→ **What the task asks**:
The answer must be every entry below, word for word, with the pictures left out.

→ **Record set**:
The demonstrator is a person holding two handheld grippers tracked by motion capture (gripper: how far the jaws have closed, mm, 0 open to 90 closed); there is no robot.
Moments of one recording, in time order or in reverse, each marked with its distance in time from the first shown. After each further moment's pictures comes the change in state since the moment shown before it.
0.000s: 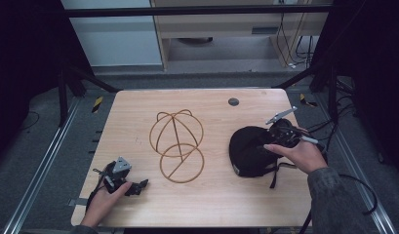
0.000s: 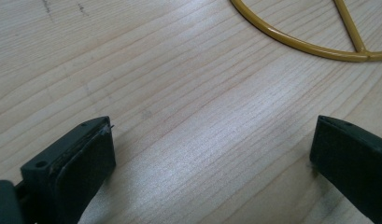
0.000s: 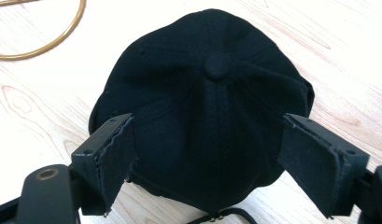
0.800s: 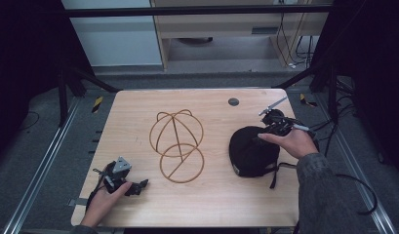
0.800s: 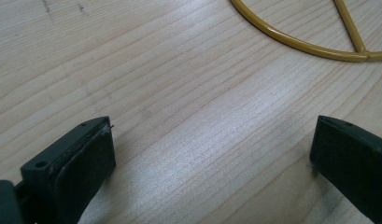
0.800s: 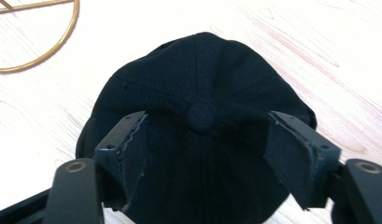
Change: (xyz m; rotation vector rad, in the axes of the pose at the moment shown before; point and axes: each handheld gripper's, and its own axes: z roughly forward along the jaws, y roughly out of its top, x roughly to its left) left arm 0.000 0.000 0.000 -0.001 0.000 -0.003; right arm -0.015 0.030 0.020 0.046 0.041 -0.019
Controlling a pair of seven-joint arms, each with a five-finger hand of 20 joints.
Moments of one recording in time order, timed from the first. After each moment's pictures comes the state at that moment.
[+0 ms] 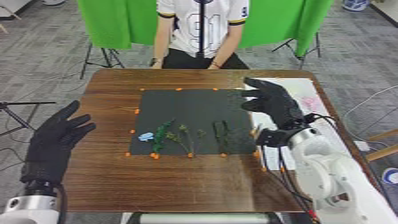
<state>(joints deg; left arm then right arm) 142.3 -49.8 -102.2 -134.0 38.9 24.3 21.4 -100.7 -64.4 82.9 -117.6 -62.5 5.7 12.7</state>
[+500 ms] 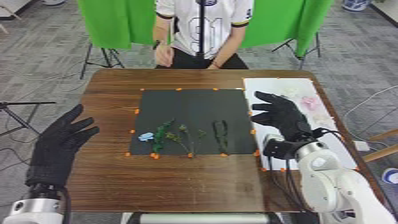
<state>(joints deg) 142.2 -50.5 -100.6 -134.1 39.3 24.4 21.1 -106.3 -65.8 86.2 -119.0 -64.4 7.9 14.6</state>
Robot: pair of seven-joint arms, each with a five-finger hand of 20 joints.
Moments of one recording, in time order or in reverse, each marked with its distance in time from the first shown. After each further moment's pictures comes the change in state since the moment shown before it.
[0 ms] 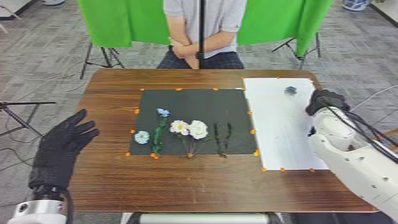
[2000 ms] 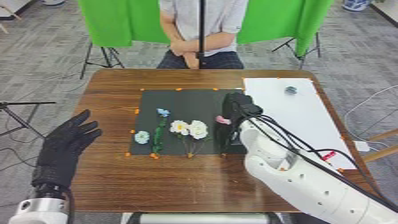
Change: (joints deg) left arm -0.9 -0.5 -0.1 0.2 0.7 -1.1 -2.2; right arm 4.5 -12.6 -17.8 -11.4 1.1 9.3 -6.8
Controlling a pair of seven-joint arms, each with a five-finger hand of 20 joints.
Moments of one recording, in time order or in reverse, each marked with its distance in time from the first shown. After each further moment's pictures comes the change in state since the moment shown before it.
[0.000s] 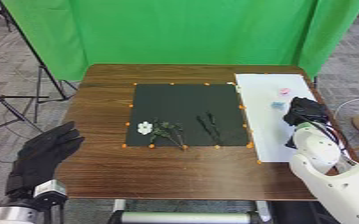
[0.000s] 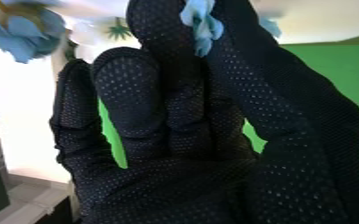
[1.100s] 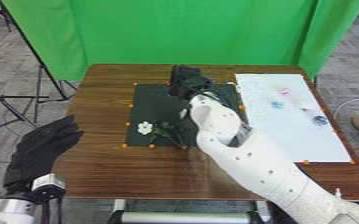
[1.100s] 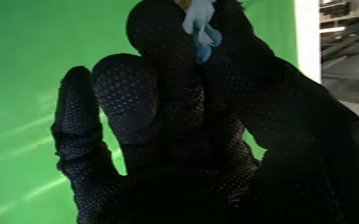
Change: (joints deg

→ **Result for this exercise**:
The demonstrator is a person holding two handheld grippers tracked by motion capture (gripper: how far the jaws have closed, mm, 0 open to 90 closed); there is no robot.
Moments of one recording, in time order or in reverse, each marked with its distance in time from the first shown. After each further moment's pictures comes the change in state since the moment shown before it.
0.000s: 
0.000s: 
0.000s: 
0.800s: 
0.800s: 
0.800s: 
Change: (xyz m; rotation vector rad, in the axes of the pose at the moment shown before; point and axes: each handheld gripper's, and its own axes: z roughly forward along the jaws, y roughly out of its top, x roughly to its left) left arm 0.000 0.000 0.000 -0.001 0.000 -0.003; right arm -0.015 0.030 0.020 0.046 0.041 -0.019
Controlling a pair of seven-joint arms, each with a five-finger hand of 20 joints.
Moments of one recording in time order, timed from the first. After each moment's pictures comes the state at that moment.
[+0 ms] 
<state>(joints deg; left arm then right arm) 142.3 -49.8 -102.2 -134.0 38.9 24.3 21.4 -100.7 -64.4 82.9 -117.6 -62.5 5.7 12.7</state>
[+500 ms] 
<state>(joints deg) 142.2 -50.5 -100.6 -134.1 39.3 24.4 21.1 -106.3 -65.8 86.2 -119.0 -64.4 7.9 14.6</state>
Robot: pair of seven-joint arms, each with a five-finger hand of 20 joints.
Moments of one recording, in time order or in reverse, each marked with its distance in time from the first shown. After each further moment's pictures comes the change in state since the moment shown before it.
[0 ms] 
[2000 ms] 
Change: (joints deg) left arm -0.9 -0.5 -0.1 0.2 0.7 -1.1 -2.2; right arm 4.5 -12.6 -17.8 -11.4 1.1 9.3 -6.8
Controlling a pair of seven-joint arms, each with a five-finger hand of 20 joints.
Moments of one recording, in time order or in reverse, each marked with its distance in time from the first shown. After each further moment's pictures comes the change in state since the moment shown before it.
[0.000s] 
[0.000s] 
[1.100s] 
[1.100s] 
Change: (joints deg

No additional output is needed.